Pullman also has schools, fire, police, hospital, roads, parks, bus system, etc. that we have to fund. Shopping in Moscow, Idaho does not fund anything in Pullman, WA. And while 8 miles may be close proximity for you, many people find it's very inconvenient, especially those without cars.

Nic said...

just curious, but where does the $36,000 number come from?

Tom Forbes said...

Nic, it was reported in the Moscow-Pullman Daily News a few weeks back:

"Pullman City Supervisor John Sherman and Finance Director Troy Woo said Friday the city has spent $36,300.25 in response to litigation against the proposed super center."

Here is a scholarly debunking of Stone's conclusions from the Iowa study that appeared in the July-August 1996 issue of Business Horizons magazine. The authors don't question Stone's data.

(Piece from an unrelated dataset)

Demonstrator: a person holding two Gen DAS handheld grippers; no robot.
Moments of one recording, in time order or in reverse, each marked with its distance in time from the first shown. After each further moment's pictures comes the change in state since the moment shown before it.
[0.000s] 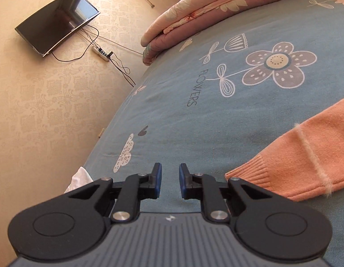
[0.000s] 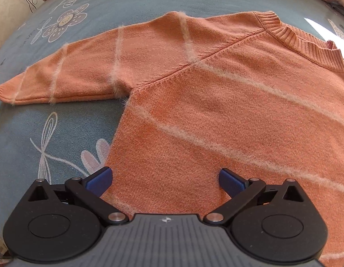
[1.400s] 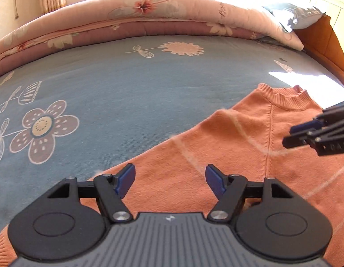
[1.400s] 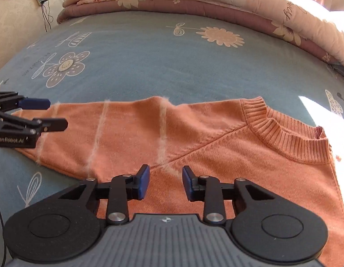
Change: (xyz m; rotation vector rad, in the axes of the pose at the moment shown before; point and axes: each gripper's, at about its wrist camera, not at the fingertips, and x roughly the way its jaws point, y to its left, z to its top) left arm -0.089 -0.178 0.075 0.050 -0.182 -0.974; right arm -0.026 -0.039 0.093 -0.142 -0.263 -0.044
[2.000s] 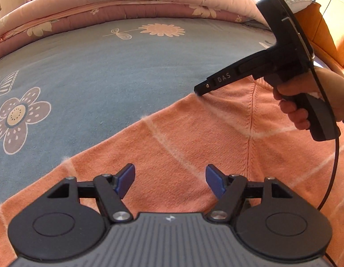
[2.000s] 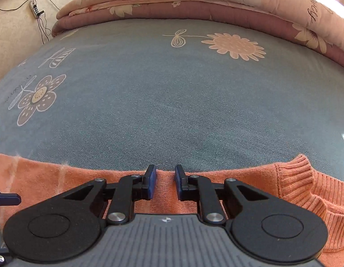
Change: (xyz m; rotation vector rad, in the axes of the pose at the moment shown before) left arm 0.007 -0.013 0.001 0.009 0.053 -0.096; right arm 0.102 -0.022 0.068 0.033 -0.033 0.083
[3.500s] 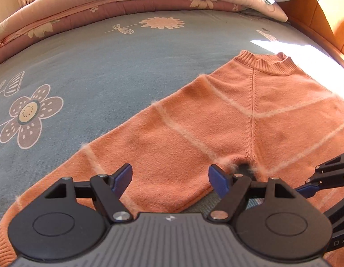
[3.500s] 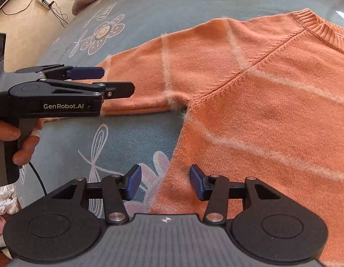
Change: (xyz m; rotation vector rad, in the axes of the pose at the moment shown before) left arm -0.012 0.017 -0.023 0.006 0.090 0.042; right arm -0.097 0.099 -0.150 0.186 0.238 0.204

They merely point that he does not account for regional differences. For example, they found no similar ill effects caused by Wal-Mart in the Northeast and offered explanations why. I think Stone realized those criticisms were legitimate and that is why his most recent study conducted in Mississippi concluded that "both positive and negative impacts on existing stores in the area where the new supercenter locates."